Politique
Di Rupo-Magnette : derrière le combat de coqs
09.07.2017
Cela se chuchote partout, de la RTBF jusqu’au Vif-l’Express, qui évoque même une « conspiration » ourdie par le second pour évincer le premier, rien que ça. La rumeur enfle. Di Rupo n’est plus l’homme de la situation. Il ne maîtrise plus rien. Ayant dépassé l’âge de la retraite, il est largement temps qu’il passe la main… à Magnette, le dauphin qu’il a lui-même désigné en le propulsant d’un seul coup au sommet du parti. Aujourd’hui, celui-ci piafferait d’impatience, aspirant, tel Iznogoud, à prendre la place du calife… Bref, une banale rivalité de mâles dominants, dont on ne nous dira rien des éventuels désaccords de fond.
Désaccord : il y en a un pourtant dont on parle. Face à la tornade éthique qui souffle aujourd’hui sur le monde politique, Magnette s’est prononcé clairement pour le « décumul intégral » des fonctions, là où Di Rupo s’est rallié au « décumul des rémunérations » qui préserve le pouvoir de la nomenklatura des mandataires. Le résultat a été serré. Magnette a bénéficié du soutien de quelques poids lourds, comme Rudy Demotte et Laurette Onkelinx qui ne sont pourtant pas des perdreaux de l’année. On sait déjà que, dans certaines fédérations comme Charleroi et Bruxelles, c’est le « décumul intégral » qui sera appliqué. Mais ce désaccord n’est qu’une péripétie face au défi vertigineux que le PS doit affronter au risque de connaître le sort de ses partis-frères de France et des Pays-Bas.
Dans ces deux pays, le PS s’est complètement effondré lors des scrutins de cette année. Et pourtant, ni l’un ni l’autre n’ont été frappé par des scandales du genre Publifin ou Samusocial. Le désaveu qui les frappe ne concerne ni l’éthique ni la « gouvernance » : il est pleinement politique. Car ni en France, ni aux Pays-Bas, la social-démocratie pourtant au pouvoir n’a été en mesure de protéger son électorat face au rouleau compresseur du néo-libéralisme et des politiques d’austérité. Si, massivement, les électeurs de gauche se réfugient dans l’abstention, c’est parce qu’ils ne croient plus à la volonté des partis socialistes de « combattre le monde de la finance ». À ce constat, les « scandales » ne font qu’ajouter une couche : ils ne veulent plus combattre ce monde parce qu’ils en font partie. Non seulement ils ne peuvent pas, mais, fondamentalement, ils ne veulent pas.

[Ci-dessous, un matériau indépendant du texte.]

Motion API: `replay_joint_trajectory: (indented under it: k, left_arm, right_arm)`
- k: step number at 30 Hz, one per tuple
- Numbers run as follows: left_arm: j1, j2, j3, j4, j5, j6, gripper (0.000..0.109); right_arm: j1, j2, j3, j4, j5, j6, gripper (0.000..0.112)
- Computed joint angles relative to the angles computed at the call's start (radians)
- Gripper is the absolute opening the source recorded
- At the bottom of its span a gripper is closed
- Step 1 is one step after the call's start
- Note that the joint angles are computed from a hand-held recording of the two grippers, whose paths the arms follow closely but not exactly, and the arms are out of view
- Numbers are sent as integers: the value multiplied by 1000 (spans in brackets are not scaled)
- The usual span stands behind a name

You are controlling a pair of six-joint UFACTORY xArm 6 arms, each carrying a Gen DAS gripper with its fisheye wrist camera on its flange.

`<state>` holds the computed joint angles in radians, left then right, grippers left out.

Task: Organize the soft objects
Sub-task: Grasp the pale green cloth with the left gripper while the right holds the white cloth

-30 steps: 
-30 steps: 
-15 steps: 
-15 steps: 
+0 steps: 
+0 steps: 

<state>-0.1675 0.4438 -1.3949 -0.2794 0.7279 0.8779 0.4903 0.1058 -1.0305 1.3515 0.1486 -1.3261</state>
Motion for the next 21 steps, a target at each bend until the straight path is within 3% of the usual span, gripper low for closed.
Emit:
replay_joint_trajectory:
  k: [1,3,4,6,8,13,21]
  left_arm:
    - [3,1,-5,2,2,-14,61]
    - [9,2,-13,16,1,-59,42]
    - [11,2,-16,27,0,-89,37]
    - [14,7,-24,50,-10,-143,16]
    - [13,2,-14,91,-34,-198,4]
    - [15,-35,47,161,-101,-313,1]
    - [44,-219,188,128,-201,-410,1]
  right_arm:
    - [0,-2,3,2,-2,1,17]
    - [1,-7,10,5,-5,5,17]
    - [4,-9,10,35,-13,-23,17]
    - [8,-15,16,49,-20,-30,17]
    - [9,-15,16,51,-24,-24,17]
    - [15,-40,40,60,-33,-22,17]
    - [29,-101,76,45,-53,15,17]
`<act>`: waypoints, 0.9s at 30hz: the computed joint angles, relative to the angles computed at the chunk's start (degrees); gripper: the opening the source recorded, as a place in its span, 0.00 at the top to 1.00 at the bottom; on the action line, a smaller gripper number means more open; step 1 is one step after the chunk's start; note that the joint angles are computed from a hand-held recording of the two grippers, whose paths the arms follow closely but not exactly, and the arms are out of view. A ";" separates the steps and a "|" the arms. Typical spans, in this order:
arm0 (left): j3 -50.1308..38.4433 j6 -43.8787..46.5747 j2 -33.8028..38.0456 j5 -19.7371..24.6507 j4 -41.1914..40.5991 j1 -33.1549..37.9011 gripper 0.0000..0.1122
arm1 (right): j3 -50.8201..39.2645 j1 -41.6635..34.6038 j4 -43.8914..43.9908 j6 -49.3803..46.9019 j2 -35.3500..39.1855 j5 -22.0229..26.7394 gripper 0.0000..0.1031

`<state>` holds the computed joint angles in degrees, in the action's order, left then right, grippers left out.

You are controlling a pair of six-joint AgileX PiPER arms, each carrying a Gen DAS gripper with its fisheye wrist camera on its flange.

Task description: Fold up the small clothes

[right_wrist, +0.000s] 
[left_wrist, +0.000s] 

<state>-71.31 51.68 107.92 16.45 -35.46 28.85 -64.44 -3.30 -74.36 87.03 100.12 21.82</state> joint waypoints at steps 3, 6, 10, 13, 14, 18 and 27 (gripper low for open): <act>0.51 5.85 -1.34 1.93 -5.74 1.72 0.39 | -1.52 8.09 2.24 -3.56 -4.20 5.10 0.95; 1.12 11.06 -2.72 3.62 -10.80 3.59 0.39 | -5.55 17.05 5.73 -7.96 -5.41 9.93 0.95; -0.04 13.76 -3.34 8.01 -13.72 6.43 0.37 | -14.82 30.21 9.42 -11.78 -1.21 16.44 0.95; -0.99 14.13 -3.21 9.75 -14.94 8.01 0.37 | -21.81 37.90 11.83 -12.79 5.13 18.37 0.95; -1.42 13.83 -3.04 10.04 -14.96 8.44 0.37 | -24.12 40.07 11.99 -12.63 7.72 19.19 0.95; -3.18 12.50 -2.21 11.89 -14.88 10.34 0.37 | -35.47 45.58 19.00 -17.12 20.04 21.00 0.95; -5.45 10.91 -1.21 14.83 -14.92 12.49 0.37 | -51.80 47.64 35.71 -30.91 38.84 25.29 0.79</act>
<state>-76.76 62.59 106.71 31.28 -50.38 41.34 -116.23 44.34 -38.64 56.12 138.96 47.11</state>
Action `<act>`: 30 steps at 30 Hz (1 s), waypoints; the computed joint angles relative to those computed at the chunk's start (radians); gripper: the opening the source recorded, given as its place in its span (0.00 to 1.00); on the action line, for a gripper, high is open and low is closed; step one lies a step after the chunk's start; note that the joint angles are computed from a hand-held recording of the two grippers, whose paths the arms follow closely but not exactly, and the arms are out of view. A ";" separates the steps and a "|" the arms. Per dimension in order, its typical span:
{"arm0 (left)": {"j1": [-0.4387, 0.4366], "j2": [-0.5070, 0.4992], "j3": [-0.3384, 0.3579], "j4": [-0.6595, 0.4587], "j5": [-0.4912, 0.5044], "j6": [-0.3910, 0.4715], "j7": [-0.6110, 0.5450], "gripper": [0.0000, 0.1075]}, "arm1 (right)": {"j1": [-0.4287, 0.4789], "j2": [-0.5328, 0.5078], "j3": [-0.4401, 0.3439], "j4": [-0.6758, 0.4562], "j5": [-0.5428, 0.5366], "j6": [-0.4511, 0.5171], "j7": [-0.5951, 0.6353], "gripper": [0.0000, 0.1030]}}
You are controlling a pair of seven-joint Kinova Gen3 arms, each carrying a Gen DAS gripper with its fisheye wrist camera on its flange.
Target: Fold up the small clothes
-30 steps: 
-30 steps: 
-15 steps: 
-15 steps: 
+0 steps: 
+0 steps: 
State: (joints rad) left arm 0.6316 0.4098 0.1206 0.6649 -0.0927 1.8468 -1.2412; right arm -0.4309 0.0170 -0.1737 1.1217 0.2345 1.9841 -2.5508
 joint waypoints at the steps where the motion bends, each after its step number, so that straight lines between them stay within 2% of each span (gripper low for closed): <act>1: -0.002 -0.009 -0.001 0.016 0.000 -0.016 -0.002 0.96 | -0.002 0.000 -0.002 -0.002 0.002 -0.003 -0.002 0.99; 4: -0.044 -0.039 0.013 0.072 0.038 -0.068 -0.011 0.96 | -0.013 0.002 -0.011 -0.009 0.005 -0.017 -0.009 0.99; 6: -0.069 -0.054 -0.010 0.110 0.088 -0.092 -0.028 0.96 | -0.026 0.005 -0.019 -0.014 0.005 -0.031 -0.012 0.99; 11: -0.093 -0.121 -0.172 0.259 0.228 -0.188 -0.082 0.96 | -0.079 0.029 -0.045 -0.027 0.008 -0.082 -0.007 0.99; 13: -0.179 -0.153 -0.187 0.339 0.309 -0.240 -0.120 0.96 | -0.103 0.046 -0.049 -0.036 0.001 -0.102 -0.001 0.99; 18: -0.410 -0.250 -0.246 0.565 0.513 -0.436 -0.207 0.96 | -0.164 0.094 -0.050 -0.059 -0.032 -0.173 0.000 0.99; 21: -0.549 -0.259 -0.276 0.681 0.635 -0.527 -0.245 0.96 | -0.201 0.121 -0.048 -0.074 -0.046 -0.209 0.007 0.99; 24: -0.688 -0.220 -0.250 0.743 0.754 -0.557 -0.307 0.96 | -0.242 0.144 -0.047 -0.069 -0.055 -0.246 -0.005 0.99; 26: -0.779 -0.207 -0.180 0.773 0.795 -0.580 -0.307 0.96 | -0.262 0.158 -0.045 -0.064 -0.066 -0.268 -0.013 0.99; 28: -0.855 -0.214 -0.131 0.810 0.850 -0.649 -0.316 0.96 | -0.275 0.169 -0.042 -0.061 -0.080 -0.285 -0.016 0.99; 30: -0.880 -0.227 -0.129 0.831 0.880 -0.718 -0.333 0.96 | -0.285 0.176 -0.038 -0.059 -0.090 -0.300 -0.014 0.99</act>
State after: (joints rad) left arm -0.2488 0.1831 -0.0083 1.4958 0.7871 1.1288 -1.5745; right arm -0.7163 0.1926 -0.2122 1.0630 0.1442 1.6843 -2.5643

Déficit d’idées ? Au PS, on attend comme le messie les résultats du « chantier des idées » qui reprendra en septembre. Il y aura sans doute du nouveau, à tout le moins sur les institutions et sur la démocratie. Mais tranchera-t-on sur les véritables désaccords stratégiques qui sont des secrets de Polichinelle, alors que la vieille alliance « travailliste » PS-CDH, appuyée sur les piliers traditionnels comme à la belle époque des Golden Sixties, vient d’exploser sans espoir de restauration ? Ne restent en lice que deux orientations : celle que pourrait incarner Jean-Claude Marcourt, dont on connaît le penchant pour des majorités PS-MR à tous les étages, histoire de rassembler toutes les forces vives de la Wallonie qui ne peut plus se permettre des querelles intestines, et celle que pourrait incarner… Paul Magnette. Celui-ci n’a jamais caché son intérêt pour les expériences de Syriza (Grèce) et de Podemos (Espagne) et son option en faveur d’un dépassement de la vieille social-démocratie – il a soutenu passionnément la candidature de Benoit Hamon – , qui passe aussi par un renouvellement radical du casting et une orientation « unitaire » en direction du PTB et d’Écolo, qui ne sont pas forcément disposés à lui faire de cadeau. Quoi qu’il en soit, un simple ravalement de façade ne suffira pas à éviter au PS un destin « à la française ».